Karadenizli yiğittir, civanmerttir, asabidir. Toprağını, bayrağını, silahını sever. Hırçındır Karadeniz gibi, bazen taşar öfkesi; sel olup meydanları basar. Feraset yolundan şaşar. İşte böyle zamanlarda sadece kendini değil, memleketi de yaralar.
* * *
Onlara Topal Osman’ı hatırlatmak isterim. O da Giresunlu bir cengaverdi.
İşgalciler Ankara’ya yaklaştığında Mustafa Kemal Paşa’ya kalkan olan oydu. Siyahlara bürünmüş Lazlardan kurduğu muhafız birliği, Çankaya’yı ve Meclis’i de koruyordu.
Gazi Paşa ona, canını emanet edecek kadar güveniyordu. Ama zaferden sonra Meclis, Lozan’ı ve yeni rejimi tartışmaya başlayınca Gazi’ye muhalefet eden bir grup çıktı ortaya... Topal Osman, yeni duruma ayak uyduramadı. Durumdan vazife çıkarttı; hukuk yolundan saptı.
“Aman sakın”lara kulak asmadı, kürsü dokunulmazlığı, ifade özgürlüğü tanımadı. Tam 90 yıl önce bu zamanlar, Meclis’te Mustafa Kemal Paşa ile tartışan Trabzon mebusu Ali Şükrü Bey’i evinde boğup Çankaya’da bir çukura gömdüğü öne sürüldü.
Onca yıl “kahraman” diye sırtı sıvazlanan, istiklal madalyalı Topal Osman, bir anda “katil” diye aranır oldu.
Yakalanacağını anlayınca adamlarıyla Çankaya Köşkü’nü bastı.
Teslim olmayınca da silahlı çatışmada öldürüldü.
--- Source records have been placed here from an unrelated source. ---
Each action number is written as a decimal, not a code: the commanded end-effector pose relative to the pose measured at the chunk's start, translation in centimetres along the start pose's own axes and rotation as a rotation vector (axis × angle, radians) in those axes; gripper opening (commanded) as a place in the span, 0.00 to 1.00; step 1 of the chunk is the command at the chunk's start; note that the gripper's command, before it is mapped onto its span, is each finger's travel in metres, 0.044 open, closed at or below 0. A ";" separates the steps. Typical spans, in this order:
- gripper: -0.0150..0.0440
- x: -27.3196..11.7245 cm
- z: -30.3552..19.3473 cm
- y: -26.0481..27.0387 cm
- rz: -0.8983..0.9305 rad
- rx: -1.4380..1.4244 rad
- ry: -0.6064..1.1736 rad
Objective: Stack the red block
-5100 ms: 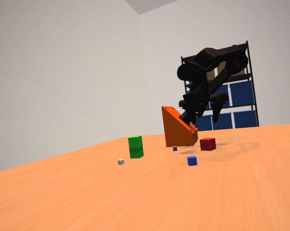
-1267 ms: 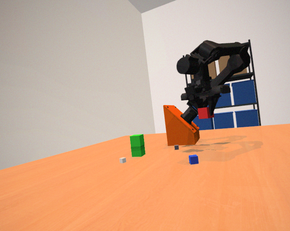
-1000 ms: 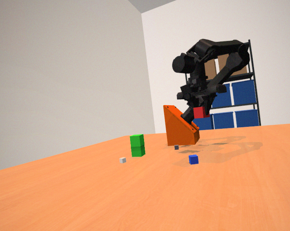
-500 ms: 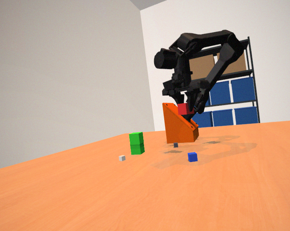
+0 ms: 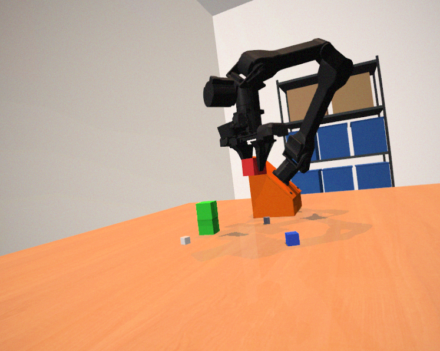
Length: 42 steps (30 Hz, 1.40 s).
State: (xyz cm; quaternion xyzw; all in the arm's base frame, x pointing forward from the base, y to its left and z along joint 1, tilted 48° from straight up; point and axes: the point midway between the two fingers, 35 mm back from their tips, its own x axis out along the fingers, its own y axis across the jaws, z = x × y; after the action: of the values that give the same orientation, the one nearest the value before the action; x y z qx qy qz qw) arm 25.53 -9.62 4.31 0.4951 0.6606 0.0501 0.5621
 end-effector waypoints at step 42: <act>0.25 5.5 8.0 -10.5 0.013 -0.036 0.006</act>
State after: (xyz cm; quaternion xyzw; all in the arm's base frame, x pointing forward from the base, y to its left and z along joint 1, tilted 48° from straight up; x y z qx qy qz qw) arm 26.21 -15.79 -8.32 0.4861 0.6588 0.0676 0.5702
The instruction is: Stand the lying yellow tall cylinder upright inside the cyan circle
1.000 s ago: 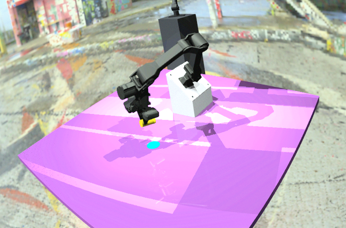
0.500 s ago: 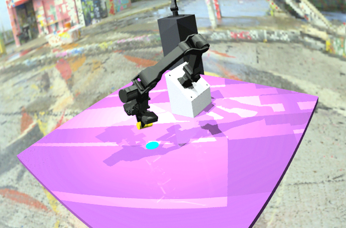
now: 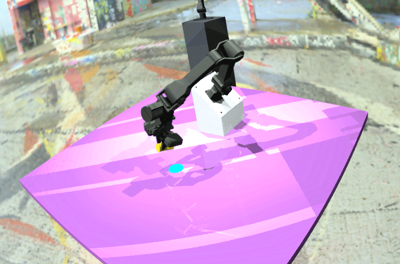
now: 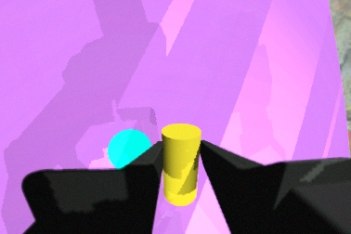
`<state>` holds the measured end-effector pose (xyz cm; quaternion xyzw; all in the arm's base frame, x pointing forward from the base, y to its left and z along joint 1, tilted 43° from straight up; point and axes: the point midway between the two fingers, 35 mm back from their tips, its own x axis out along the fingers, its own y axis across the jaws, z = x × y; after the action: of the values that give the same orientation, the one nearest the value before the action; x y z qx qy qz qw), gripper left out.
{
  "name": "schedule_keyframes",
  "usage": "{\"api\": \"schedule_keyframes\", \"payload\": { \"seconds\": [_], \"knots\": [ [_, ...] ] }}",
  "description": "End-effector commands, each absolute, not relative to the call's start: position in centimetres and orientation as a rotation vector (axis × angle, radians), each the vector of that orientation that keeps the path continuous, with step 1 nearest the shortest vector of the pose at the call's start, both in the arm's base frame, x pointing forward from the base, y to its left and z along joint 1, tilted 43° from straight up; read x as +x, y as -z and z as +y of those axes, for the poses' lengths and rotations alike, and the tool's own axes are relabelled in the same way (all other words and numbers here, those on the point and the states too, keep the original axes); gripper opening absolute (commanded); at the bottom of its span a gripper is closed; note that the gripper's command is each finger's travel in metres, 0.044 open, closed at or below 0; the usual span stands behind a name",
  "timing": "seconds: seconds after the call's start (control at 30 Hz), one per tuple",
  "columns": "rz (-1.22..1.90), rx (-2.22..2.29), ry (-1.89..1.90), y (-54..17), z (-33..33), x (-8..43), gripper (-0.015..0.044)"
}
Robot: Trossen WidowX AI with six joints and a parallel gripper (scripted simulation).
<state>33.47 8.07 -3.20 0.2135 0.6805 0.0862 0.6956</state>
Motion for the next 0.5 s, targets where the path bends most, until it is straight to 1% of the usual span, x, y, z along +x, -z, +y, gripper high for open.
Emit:
{"api": "schedule_keyframes", "payload": {
  "seconds": [0.0, 0.47],
  "knots": [
    [1.495, 0.462, -0.168, 3.48, 7.96, 33.61, 0.0105],
    [1.425, 0.424, -0.120, 4.35, 8.17, 33.82, 0.0105]
  ]
}}
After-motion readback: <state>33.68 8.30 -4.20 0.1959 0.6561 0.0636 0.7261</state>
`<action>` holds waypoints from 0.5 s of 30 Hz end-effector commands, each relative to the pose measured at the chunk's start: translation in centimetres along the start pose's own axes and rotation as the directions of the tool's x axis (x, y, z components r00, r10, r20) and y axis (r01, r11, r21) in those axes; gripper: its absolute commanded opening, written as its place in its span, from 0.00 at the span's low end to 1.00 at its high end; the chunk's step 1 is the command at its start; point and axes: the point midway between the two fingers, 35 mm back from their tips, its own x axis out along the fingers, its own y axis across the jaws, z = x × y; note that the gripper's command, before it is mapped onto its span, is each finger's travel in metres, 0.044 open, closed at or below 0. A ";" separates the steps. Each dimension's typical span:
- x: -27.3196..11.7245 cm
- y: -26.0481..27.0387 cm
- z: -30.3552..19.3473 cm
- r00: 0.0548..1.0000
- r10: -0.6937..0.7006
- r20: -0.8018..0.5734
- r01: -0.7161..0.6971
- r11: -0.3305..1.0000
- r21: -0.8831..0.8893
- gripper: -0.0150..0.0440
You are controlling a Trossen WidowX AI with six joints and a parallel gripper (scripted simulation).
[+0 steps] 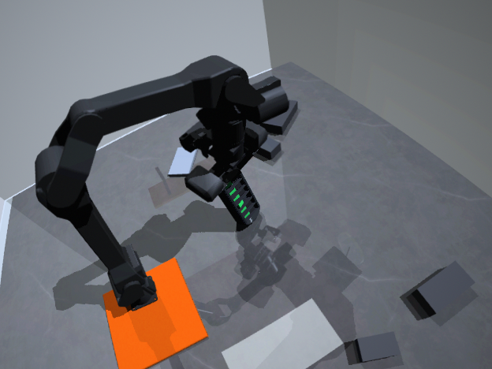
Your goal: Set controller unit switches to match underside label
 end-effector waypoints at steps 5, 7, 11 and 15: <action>-0.3 -0.2 -1.0 0.999 -0.005 -0.032 0.004 1.000 -0.001 0.82; -0.3 -0.2 -1.2 0.999 -0.005 -0.036 0.004 1.000 -0.001 0.82; -0.4 -0.2 -1.4 0.999 -0.005 -0.045 0.004 1.000 -0.001 0.82; -0.5 -0.2 -1.7 0.999 -0.005 -0.053 0.004 1.000 -0.001 0.83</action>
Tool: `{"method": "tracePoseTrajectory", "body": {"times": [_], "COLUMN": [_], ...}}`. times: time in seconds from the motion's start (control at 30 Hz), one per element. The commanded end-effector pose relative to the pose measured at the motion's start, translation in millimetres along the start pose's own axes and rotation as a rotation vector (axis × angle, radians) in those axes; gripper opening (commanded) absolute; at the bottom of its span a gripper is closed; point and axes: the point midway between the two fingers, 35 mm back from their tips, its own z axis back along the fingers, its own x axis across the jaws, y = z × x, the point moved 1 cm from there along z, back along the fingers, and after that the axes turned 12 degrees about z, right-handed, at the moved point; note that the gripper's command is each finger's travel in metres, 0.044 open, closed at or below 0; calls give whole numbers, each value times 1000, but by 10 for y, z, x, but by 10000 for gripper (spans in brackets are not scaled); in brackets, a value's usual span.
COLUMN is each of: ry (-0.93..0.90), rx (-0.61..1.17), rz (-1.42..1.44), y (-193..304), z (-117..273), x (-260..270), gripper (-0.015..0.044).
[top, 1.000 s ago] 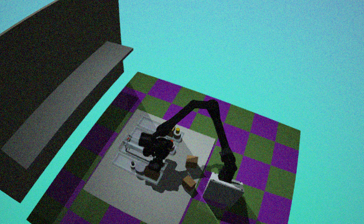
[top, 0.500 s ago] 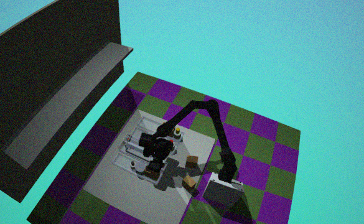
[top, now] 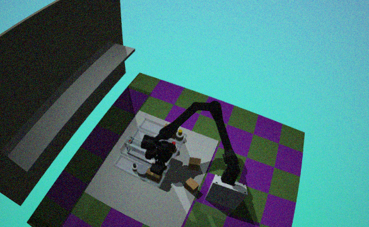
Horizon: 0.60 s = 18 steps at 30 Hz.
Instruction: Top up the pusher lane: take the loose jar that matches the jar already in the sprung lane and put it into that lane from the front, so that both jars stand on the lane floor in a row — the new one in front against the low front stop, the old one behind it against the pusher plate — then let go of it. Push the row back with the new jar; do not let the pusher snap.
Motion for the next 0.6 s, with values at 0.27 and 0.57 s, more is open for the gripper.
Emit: {"method": "tracePoseTrajectory", "body": {"times": [0.27, 0.57], "ry": [7, 7], "rx": [-7, -7], "rz": [-6, -6], "y": [-11, 3], "z": [-34, -34], "x": [-14, -11], "gripper": [0, 0]}}
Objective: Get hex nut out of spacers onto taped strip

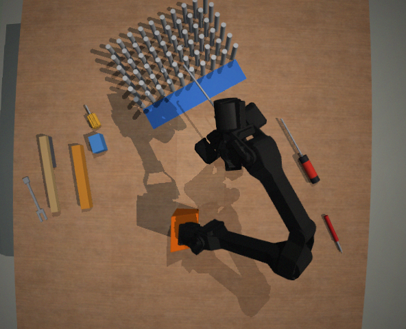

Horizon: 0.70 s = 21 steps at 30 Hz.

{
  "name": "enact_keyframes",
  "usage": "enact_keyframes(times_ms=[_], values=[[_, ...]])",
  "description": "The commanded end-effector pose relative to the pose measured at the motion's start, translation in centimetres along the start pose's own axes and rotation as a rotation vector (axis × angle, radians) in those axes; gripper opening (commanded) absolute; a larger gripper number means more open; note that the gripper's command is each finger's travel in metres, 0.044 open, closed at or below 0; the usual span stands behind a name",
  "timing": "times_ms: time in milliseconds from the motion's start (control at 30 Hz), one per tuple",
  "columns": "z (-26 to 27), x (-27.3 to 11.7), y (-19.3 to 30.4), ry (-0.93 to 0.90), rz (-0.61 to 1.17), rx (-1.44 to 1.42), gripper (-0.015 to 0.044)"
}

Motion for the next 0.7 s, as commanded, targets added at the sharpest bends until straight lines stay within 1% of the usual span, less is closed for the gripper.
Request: enact_keyframes(times_ms=[0, 233, 333, 667], values=[[1.3, 0.2, -2.0, -0.044, -0.030, 0.110, 0.0000], [1.3, 0.2, -2.0, -0.044, -0.030, 0.110, 0.0000], [1.2, 0.8, -1.9, -0.041, -0.030, 0.111, 0.0000], [0.0, 6.2, -2.3, -0.021, -0.029, 0.118, 0.0000]])
Point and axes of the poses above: the point midway between the two fingers, 35 mm back from their tips, its own x axis out along the fingers, its own z axis across the jaws, y = z × x, the point moved 1 cm from there along -x, back along the fingers, and after that the axes turned 3 degrees about x, right-handed, at the moved point
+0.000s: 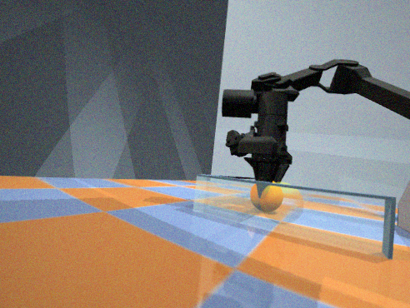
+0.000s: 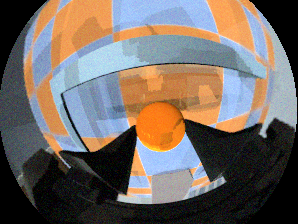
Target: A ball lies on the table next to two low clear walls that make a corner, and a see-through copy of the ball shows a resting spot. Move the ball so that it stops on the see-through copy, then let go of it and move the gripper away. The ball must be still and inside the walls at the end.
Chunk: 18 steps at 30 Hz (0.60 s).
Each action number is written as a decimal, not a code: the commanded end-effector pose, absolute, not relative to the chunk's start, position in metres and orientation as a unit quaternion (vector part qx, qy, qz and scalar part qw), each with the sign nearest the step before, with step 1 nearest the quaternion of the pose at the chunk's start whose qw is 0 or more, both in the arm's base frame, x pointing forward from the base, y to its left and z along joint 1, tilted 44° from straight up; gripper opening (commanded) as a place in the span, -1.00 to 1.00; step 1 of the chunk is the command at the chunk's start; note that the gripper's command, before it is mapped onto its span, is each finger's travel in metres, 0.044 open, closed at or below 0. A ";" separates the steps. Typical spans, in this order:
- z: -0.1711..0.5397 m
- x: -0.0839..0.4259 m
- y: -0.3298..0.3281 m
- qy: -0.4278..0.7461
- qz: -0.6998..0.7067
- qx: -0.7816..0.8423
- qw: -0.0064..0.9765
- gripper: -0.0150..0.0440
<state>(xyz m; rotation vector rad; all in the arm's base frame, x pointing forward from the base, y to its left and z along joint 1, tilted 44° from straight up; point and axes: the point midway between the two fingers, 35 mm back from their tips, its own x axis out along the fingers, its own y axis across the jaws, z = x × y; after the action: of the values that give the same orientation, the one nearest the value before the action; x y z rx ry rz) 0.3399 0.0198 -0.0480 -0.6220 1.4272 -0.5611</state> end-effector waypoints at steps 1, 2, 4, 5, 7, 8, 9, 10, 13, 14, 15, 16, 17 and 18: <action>-0.048 0.340 0.021 0.634 -0.247 -0.279 0.677 0.21; -0.047 0.340 0.024 0.632 -0.243 -0.281 0.680 0.12; -0.045 0.340 0.035 0.626 -0.226 -0.288 0.689 -0.06; -0.042 0.341 0.039 0.625 -0.224 -0.288 0.690 -0.15; -0.038 0.341 0.044 0.626 -0.224 -0.287 0.690 -0.33; -0.035 0.342 0.047 0.626 -0.224 -0.287 0.690 -0.42; -0.033 0.342 0.050 0.626 -0.224 -0.287 0.689 -0.49; -0.030 0.342 0.052 0.627 -0.224 -0.286 0.689 -0.49; -0.020 0.343 0.062 0.629 -0.226 -0.284 0.688 -0.49; -0.016 0.343 0.066 0.629 -0.227 -0.283 0.687 -0.49; -0.012 0.343 0.070 0.630 -0.228 -0.283 0.687 -0.49; -0.008 0.342 0.073 0.630 -0.229 -0.282 0.686 -0.49; -0.004 0.342 0.077 0.631 -0.230 -0.282 0.685 -0.49; 0.001 0.342 0.080 0.632 -0.231 -0.281 0.685 -0.49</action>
<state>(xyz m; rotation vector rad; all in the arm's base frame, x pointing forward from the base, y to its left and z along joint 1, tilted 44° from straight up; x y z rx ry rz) 0.3407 0.0654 -0.0137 -0.6406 1.4212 -0.5166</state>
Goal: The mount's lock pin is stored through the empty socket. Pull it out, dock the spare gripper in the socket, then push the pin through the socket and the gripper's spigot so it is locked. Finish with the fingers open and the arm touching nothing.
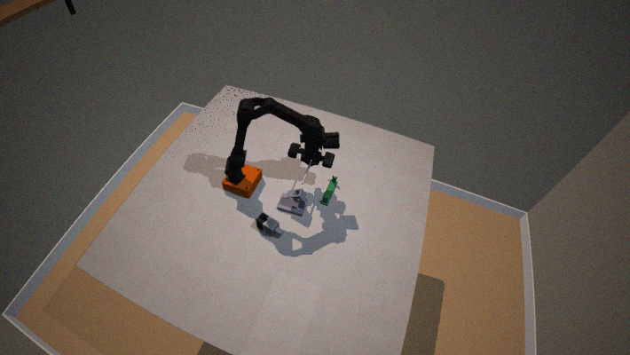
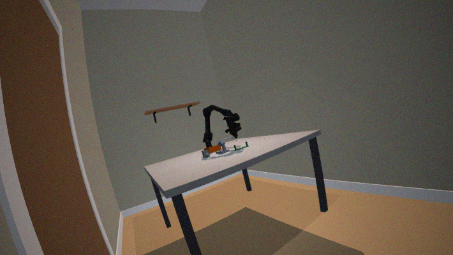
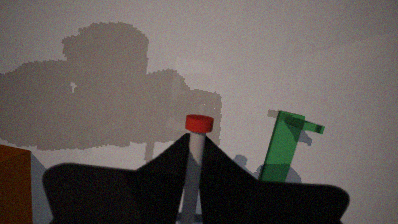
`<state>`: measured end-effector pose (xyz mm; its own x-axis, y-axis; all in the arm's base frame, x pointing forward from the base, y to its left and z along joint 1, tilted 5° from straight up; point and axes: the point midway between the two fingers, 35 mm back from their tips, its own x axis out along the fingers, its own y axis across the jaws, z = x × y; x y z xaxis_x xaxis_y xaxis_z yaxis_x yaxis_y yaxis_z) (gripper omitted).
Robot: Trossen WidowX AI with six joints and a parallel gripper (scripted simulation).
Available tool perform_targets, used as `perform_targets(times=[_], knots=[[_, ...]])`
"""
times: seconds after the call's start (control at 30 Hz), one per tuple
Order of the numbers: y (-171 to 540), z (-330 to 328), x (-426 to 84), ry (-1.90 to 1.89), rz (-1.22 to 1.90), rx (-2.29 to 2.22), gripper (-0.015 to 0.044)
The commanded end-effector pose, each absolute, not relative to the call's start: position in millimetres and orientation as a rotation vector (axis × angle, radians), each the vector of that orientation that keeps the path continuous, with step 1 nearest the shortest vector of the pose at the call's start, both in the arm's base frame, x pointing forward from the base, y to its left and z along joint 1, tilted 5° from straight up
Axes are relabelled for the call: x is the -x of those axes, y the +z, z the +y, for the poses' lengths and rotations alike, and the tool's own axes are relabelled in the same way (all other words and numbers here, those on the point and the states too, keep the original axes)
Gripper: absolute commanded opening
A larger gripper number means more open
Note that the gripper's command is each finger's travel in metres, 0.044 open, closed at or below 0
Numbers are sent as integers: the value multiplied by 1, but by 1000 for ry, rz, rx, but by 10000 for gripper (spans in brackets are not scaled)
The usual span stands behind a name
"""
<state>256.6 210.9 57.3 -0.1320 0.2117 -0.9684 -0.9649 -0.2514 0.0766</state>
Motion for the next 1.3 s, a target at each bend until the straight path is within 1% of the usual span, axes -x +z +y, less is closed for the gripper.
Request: perform_targets(times=[0.0,1.27], knots=[[58,214,-260,1563,986,1153,0],[64,284,-349,1496,1016,1105,0]])
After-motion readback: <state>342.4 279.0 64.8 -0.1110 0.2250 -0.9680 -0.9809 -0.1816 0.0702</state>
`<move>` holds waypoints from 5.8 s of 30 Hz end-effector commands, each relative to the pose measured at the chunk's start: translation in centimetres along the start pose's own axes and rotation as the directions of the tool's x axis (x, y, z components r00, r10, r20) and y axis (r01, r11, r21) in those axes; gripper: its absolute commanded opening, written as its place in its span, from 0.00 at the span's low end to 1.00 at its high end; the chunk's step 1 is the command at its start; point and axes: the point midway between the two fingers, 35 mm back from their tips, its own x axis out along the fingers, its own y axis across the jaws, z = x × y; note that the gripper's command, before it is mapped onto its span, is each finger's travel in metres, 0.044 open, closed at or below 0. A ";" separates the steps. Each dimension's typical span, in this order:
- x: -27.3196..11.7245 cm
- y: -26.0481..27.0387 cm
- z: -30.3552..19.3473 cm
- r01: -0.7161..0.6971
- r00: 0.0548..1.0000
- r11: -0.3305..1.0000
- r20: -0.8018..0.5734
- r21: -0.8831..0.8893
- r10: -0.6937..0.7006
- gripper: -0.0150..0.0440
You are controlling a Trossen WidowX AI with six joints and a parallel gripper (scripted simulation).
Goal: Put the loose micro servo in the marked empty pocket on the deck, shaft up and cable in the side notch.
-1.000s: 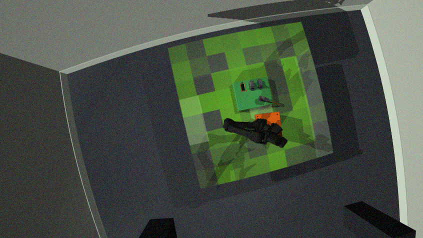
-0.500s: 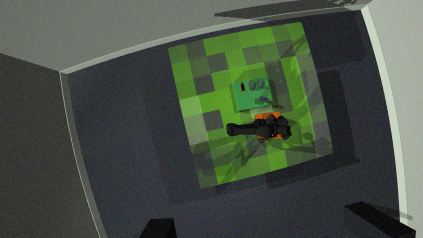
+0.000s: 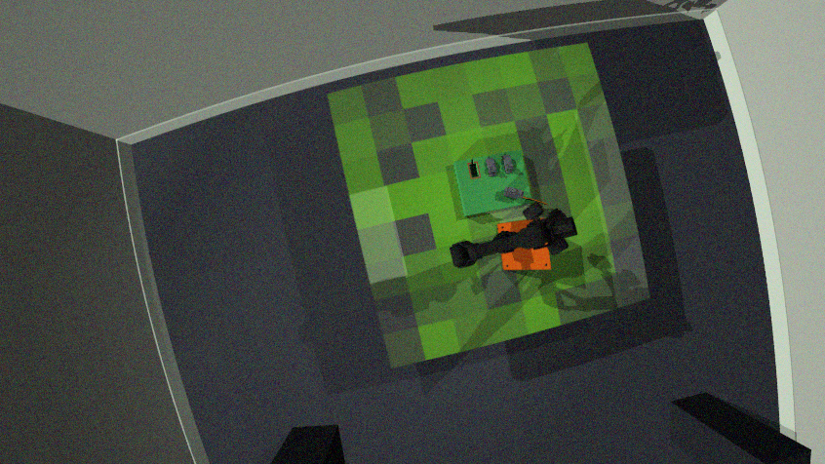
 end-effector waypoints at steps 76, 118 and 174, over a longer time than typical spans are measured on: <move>10.5 16.4 -2.6 0.310 0.811 0.675 -0.557 0.670 0.181 0.64; 7.5 18.0 -0.9 0.309 0.811 0.675 -0.556 0.670 0.181 0.25; -0.4 25.1 -10.1 0.033 0.807 0.935 -0.562 0.353 0.183 0.25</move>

Sonrası daha da hazindir; burada anlatmayayım.
Eminim o da bunları yurtseverlik adına yapmıştı. Ama aslında bu cinayetiyle ülkesine büyük zarar vermiş, parlamenter demokrasinin beşiğine kan dökmüştü.
* * *
Muhtemelen Sinop’ta BDP’li vekilleri linçe kalkışan Karadenizliler içinde de ülkesine iyilik yaptığını düşünenler vardır.
Belki durumdan vazife çıkartıp vatanı kurtarmak, muhalefeti bastırmak adına beyaz bere takmışlardır.
Daha önce aynı bereyi takıp kan döktüklerinde karakolda “kahraman” muamelesi gördüklerini hatırlayıp bugün “katil”lere saldırdıklarında niye “çapulcu” diye biber gazı yediklerine şaşmışlardır.
Madalya beklerken kelepçe takılmasına kızmışlardır.
Öyledir:
Bizim buralarda devirler çabuk değişir, “kahraman”larla “katil”ler hızla yer değiştirir.
Umarım “öfkeli kalabalık”, gereken dersi almıştır.
* * *
Sinop testi, bize de bazı dersler verdi:
Medyadaki iyimser havanın, Anadolu gerçekliğini tam yansıtmadığını anladık mesela...
Milliyet’in manşetine “Sinop’ta Madımak kaygısı” diye yerleşen haberin, diğer gazetelerde büyütülmemesinin, çözüme katkı sunmadığını idrak ettik.
”Seçilmiş milletvekillerinin yasal toplantısına saygı duymak zorundasınız” diyerek, Sinop saldırganlarına yerinde bir uyarı yapan Başbakan’ın, daha geçenlerde onları “taş kalpli caniler” diye hedef göstermesinin unutulmadığını fark ettik.
“Adaya kim gidecek” tartışmasıyla kaybedecek zaman olmadığını öğrendik.
Barış arayışının, adadaki görüşmelerle sınırlı kalamayacağını; bunun ötesinde ve aslen tabanda bir zihinsel-duygusal hazırlık, ikna çabası ve sabır gerektirdiğini kavradık.
Barışı sağlamanın ne kadar zor, yıkmanın ne kadar kolay olduğunu hatırladık.
Ve en önemlisi, barışın alternatifinin ne olduğunu gördük. Ders olsun!